Cybercriminals may be getting smarter, but so are Cisco cybersecurity experts. Meet two of them in this original documentary video.
As a kid, Craig Williams, Director or Talos Outreach, found computers fascinating and would tinker with them. "An Apple 2GS was my first computer and I remember figuring out how to get the control panel to change the colors in second grade because they made me play Number Munchers and I didn't like the color scheme," Williams recalls. "I got in a lot of trouble because none of the teachers knew how to change it back and I just thought that was hilarious, and from then on, I was hooked."
Fast forward a few decades and Williams still lights up when talking about computers, but now it's not just fun and games. It's his passion. Williams is serious about security and if you want to get him fired up, ask him about security stereotypes. "One that always come around is people think that in order to get into cybersecurity, you need to be a criminal. Absolutely not!"
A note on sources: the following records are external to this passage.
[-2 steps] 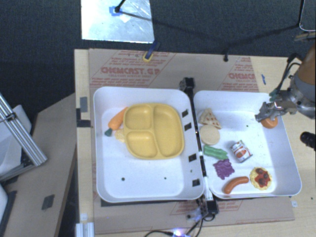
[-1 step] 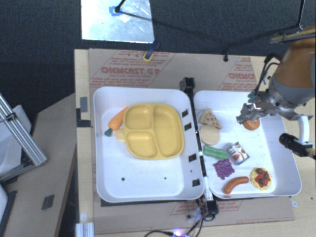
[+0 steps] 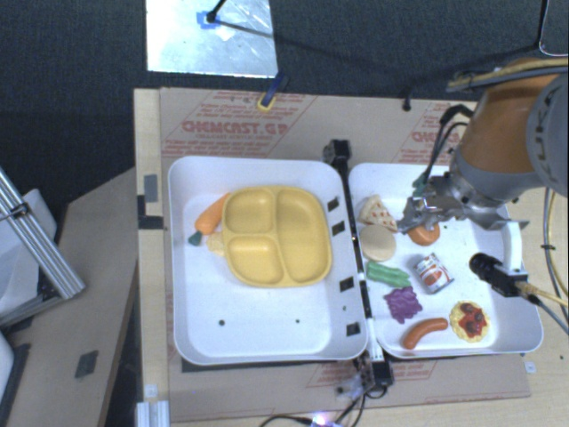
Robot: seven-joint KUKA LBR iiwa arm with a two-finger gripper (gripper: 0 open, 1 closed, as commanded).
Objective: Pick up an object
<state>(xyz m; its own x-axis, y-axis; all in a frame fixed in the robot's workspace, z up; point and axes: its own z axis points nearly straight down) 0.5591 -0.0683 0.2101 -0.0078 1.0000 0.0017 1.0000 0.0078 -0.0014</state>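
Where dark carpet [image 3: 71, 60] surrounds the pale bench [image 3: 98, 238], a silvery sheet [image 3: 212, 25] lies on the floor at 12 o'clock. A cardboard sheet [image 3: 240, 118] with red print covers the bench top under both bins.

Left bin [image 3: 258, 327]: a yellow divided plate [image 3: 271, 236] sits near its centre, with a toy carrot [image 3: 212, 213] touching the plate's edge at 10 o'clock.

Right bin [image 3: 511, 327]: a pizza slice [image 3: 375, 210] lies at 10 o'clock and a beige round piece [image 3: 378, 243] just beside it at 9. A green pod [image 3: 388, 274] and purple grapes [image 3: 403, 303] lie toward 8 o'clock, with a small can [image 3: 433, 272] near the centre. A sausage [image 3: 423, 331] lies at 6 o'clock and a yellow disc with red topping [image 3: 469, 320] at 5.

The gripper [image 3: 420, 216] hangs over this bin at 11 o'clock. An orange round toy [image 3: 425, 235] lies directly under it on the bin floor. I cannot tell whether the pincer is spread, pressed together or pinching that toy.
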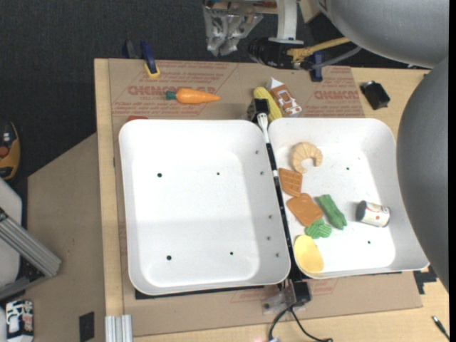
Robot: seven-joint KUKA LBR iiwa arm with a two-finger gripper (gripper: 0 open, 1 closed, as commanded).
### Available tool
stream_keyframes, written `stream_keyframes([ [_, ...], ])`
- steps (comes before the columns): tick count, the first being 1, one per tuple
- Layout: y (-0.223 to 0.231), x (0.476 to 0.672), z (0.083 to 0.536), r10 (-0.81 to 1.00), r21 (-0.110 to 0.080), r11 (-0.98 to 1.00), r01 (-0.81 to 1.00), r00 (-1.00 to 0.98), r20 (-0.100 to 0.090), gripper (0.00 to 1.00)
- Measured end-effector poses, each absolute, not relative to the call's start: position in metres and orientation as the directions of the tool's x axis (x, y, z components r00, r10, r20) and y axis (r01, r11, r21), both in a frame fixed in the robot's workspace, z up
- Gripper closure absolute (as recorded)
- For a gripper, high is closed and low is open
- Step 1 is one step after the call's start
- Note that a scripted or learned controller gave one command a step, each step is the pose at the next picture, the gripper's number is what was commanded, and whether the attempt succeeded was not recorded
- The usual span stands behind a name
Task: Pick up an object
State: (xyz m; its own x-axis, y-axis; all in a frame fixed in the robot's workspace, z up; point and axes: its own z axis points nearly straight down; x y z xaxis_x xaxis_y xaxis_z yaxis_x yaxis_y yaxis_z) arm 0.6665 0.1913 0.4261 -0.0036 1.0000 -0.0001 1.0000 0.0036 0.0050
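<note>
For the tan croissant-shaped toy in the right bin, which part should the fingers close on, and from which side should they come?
Likely from straight above, closing across the thick middle of the tan croissant-shaped toy. It lies flat and apart from its neighbours in the right white bin, so both sides of the arch are free; its curled, tapered ends seem harder to hold.

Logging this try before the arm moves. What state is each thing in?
Gripper: up past the bench's far edge, holding nothing.
Carrot: on the bench, outside both bins.
Croissant: lying in the right bin.
Small can: on its side in the right bin.
Left bin: flat on the bench.
</note>
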Motion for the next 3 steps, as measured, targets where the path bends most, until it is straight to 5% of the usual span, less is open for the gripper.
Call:
stream_keyframes([
  [1,0.227,0.643,0.533,1.000,0.014,0.006,1.000,-0.006,0.006,1.00],
  [3,0.227,0.644,0.546,1.000,0.009,0.005,1.000,-0.005,0.002,1.00],
])
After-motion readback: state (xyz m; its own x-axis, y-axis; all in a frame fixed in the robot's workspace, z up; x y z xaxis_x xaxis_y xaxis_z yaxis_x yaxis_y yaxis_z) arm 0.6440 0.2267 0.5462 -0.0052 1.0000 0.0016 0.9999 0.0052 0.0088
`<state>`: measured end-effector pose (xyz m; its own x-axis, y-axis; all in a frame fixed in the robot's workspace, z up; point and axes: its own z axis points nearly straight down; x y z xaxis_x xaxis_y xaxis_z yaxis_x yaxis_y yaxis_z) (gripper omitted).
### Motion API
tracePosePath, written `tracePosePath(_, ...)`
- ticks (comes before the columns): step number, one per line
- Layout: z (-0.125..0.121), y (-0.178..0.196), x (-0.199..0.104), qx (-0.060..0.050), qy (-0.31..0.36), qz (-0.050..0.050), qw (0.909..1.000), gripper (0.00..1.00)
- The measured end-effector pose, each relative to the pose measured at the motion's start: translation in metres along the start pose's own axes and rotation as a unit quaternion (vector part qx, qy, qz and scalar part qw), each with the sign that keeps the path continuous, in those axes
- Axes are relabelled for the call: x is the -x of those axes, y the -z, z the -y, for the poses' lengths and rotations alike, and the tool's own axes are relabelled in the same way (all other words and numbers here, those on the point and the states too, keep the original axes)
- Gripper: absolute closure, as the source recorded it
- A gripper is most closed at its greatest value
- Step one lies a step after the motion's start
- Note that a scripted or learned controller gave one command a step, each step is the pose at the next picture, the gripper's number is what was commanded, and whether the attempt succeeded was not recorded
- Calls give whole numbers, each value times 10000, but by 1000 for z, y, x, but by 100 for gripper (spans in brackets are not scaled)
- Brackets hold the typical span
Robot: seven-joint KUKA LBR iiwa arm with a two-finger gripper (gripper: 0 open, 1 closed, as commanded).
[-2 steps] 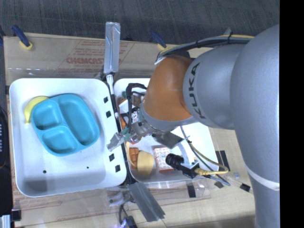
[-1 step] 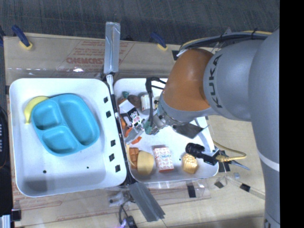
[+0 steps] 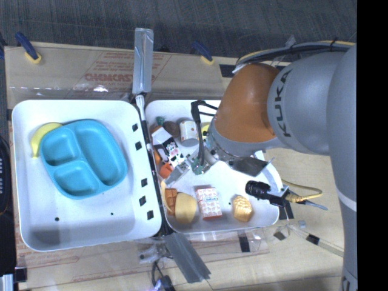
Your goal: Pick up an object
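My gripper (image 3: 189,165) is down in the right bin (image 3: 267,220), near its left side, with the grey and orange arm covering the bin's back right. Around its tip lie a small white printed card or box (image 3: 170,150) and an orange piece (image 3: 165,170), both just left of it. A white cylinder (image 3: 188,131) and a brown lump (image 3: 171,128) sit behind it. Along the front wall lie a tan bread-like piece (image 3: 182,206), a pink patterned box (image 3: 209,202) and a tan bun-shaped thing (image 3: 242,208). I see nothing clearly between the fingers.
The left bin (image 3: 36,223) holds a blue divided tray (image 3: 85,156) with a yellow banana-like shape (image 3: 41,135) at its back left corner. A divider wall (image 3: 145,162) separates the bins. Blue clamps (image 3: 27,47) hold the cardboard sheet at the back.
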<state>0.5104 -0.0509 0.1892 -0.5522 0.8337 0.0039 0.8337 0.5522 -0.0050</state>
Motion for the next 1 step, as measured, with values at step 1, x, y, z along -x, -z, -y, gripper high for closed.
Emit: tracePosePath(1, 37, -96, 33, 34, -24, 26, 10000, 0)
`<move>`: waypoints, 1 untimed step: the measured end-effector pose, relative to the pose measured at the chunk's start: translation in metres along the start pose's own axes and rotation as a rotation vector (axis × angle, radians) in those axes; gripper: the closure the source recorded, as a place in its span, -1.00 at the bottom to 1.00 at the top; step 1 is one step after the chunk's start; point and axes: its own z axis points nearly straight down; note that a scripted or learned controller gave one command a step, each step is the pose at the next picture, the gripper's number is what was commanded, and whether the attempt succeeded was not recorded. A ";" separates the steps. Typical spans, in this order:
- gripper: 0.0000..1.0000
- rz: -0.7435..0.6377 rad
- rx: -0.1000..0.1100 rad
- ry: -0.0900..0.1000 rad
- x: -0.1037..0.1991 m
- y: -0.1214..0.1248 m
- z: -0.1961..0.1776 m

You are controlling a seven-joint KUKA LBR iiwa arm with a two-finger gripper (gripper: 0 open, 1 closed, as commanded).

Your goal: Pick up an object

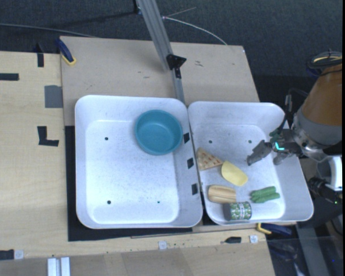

His colleague, Franc Artes, an architect in the Security Business Group, feels exactly the same way. "You meet people and they say things like ‘so you used to break into things, and now you're doing it legitimately.' Well no, but thank you very much," says Artes. "It is a very bad stereotype to see."
Both Williams and Artes make it their mission to not only help secure Cisco customers, but also stay one step ahead of cybercriminals. In fact, Artes is a reserve detective with law enforcement reserves. "I do a lot of teaching on cybercrime investigation, forensics, and security in general," says Artes. "If you're going to catch a cybercriminal, you should know how they break into bank accounts or people's email accounts, or cell phones."
Cisco's Talos Team, the industry-leading threat intelligence group, has seen all kinds of new threats in 2017. Take for example the Nyetya attack. Williams says that's the type of attack that keeps his team up at night and very different than WannaCry. "If you looked at the way WannaCry worked, WannaCry is alike a 1986 rusty Honda Civic," Williams explained. "If you look at a Ferrari, that would be Nyetya. Nyetya was polished, fast, and efficient."
In the 2018 Cisco Annual Cybersecurity Report, attacks like WannaCry and Nyetya exposed how unprepared many businesses are to the evolution of malware.
When attacks like these happen, it's the job of defenders, people like Williams and Artes, to react and respond quickly. "We're a lively bunch," Artes says describing his co-workers. "It's also an amazing group of individuals, especially within Talos."